> TASK DETAILS
Could you copy, exactly as written, every line from the first line of the records through the one containing "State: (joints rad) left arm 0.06"?

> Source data
——

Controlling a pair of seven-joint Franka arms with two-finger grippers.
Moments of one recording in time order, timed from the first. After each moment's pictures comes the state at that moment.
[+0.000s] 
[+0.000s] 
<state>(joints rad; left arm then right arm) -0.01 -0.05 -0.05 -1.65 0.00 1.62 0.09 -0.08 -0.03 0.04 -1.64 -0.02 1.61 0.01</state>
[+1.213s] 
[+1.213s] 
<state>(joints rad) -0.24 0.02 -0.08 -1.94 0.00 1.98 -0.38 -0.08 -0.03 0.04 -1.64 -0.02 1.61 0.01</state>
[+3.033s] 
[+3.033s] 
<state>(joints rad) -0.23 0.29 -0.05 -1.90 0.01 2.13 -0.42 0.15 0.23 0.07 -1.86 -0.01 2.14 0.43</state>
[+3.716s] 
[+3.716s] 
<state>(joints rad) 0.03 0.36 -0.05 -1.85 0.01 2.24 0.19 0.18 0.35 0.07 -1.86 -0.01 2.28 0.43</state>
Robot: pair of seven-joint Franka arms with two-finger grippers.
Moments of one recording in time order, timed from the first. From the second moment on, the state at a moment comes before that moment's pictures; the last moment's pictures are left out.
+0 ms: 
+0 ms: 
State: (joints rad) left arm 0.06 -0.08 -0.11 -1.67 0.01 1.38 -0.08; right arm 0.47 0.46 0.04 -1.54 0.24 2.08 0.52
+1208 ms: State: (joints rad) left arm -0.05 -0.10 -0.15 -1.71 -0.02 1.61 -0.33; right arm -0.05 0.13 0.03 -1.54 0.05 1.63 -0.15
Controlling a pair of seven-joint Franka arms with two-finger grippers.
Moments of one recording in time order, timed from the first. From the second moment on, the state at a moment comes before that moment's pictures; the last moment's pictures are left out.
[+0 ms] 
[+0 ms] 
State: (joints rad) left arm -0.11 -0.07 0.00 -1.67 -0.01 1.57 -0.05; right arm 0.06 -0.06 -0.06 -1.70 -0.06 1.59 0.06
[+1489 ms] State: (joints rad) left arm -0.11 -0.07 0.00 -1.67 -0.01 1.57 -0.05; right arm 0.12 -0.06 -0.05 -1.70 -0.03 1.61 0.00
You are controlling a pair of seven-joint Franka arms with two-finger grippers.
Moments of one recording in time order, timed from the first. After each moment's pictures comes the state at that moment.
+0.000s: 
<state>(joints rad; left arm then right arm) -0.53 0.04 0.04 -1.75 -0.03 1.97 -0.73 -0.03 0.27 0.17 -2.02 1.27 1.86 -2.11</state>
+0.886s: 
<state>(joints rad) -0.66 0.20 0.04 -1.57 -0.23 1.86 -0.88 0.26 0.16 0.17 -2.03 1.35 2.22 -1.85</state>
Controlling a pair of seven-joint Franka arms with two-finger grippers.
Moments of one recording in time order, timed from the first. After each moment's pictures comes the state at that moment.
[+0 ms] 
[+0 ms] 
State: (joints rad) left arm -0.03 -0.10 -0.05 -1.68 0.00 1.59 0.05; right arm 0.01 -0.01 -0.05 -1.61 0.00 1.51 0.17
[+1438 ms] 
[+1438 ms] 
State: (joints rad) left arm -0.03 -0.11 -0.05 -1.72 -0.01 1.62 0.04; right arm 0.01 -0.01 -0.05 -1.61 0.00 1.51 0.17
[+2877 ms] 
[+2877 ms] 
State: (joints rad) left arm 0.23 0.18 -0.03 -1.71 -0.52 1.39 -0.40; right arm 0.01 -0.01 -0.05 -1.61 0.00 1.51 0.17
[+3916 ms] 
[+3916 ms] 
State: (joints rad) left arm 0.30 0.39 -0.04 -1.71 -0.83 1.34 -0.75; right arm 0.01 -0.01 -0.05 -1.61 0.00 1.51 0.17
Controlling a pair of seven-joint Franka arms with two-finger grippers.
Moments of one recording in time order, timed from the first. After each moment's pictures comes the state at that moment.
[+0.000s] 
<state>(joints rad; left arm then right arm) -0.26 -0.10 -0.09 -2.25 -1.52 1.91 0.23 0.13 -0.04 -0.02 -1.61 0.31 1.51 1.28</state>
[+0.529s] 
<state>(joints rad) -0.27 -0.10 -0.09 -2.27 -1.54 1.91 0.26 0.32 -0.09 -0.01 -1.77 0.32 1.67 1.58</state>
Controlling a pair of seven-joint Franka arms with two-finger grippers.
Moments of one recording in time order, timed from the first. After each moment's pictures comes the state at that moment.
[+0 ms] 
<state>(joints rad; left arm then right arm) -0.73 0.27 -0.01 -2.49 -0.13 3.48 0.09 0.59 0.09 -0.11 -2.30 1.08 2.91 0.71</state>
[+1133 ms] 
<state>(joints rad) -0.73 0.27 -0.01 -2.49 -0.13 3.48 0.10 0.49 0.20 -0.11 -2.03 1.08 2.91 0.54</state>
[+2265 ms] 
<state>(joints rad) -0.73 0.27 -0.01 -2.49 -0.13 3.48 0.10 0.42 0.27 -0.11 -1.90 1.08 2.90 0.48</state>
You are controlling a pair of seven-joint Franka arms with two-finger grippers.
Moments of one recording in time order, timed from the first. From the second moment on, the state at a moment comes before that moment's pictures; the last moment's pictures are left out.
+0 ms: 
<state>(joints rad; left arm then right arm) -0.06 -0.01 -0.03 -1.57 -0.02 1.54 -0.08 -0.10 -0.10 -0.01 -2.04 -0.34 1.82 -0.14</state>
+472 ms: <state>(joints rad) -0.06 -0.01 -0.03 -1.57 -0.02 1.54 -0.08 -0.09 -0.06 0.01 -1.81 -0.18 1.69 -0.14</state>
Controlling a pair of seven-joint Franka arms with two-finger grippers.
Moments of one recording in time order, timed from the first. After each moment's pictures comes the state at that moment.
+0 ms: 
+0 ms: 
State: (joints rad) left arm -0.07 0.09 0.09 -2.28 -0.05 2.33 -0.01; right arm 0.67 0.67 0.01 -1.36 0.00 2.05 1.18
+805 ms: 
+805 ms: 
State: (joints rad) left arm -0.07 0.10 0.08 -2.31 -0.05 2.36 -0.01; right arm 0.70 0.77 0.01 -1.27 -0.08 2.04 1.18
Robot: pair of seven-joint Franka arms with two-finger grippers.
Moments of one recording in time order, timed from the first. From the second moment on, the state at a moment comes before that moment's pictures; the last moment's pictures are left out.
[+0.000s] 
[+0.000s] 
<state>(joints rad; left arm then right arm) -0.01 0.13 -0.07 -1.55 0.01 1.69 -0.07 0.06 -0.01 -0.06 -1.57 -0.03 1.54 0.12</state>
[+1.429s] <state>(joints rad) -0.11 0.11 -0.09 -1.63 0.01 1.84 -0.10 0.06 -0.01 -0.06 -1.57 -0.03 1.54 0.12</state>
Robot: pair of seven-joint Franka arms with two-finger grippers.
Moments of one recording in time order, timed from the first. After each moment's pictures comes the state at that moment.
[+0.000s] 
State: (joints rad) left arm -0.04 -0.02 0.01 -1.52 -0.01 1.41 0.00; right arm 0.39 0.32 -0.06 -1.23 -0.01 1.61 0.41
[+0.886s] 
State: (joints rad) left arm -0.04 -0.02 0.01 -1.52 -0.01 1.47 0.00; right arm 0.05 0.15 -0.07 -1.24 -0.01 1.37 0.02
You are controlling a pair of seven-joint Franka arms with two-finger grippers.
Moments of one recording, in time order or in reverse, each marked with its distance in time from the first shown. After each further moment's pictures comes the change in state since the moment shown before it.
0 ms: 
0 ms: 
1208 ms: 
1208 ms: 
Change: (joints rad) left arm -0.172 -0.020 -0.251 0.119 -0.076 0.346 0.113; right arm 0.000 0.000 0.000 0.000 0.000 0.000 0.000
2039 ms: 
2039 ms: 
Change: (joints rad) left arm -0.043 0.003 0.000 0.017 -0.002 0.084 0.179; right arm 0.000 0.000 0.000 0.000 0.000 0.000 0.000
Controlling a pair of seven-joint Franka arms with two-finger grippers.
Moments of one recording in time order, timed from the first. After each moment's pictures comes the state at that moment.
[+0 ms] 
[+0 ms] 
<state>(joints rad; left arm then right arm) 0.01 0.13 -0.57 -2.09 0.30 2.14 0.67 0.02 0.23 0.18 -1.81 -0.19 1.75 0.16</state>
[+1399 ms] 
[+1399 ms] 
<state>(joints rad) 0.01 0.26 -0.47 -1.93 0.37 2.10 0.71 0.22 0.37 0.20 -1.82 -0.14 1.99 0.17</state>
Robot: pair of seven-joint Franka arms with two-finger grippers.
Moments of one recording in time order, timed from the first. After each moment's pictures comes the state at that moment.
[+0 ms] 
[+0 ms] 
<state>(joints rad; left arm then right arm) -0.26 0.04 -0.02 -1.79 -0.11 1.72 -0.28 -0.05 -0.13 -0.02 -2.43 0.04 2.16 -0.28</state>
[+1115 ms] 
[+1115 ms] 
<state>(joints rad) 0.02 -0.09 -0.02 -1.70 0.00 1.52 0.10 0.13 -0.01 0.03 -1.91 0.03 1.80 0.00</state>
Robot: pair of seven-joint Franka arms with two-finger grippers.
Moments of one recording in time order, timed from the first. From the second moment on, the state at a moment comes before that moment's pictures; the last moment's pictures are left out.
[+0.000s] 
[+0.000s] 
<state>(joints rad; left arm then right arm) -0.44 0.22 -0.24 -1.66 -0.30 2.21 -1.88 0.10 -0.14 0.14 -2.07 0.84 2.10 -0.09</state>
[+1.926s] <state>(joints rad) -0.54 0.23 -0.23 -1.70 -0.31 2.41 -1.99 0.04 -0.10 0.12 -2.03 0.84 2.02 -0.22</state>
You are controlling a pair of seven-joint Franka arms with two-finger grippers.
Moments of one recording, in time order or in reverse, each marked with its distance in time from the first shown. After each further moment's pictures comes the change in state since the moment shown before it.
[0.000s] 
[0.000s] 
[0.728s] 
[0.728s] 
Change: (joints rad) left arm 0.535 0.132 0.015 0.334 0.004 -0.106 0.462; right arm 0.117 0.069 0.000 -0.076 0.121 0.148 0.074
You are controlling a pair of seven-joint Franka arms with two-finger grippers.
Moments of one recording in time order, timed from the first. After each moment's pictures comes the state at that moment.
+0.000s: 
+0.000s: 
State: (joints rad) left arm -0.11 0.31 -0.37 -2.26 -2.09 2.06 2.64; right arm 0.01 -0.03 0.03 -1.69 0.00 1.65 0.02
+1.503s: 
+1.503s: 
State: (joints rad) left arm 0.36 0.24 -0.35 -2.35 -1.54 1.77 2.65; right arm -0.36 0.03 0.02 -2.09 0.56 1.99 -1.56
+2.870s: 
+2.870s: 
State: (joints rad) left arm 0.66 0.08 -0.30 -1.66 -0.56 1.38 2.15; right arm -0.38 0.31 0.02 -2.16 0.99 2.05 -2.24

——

> WRITTEN RESPONSE
Controlling a pair of seven-joint Franka arms with two-finger grippers.
Moments of one recording in time order, timed from the first. After each moment's pictures comes the state at that moment.
[+0.000s] 
[+0.000s] 
<state>(joints rad; left arm then right arm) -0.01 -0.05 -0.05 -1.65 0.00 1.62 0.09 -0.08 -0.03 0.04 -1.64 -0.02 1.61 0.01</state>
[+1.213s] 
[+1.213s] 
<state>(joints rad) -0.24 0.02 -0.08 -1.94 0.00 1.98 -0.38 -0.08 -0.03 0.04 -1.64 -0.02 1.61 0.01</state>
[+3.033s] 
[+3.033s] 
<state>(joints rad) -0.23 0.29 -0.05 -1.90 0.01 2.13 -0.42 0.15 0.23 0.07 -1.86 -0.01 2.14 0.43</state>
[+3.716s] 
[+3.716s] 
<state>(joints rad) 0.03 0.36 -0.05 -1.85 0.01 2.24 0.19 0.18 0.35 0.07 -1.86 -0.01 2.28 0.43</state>
Robot: pair of seven-joint Franka arms with two-finger grippers.
Moments of one recording in time order, timed from the first. From the second moment on, the state at a moment comes before that moment's pictures; the last moment's pictures are left out.
+0 ms: 
+0 ms: 
State: (joints rad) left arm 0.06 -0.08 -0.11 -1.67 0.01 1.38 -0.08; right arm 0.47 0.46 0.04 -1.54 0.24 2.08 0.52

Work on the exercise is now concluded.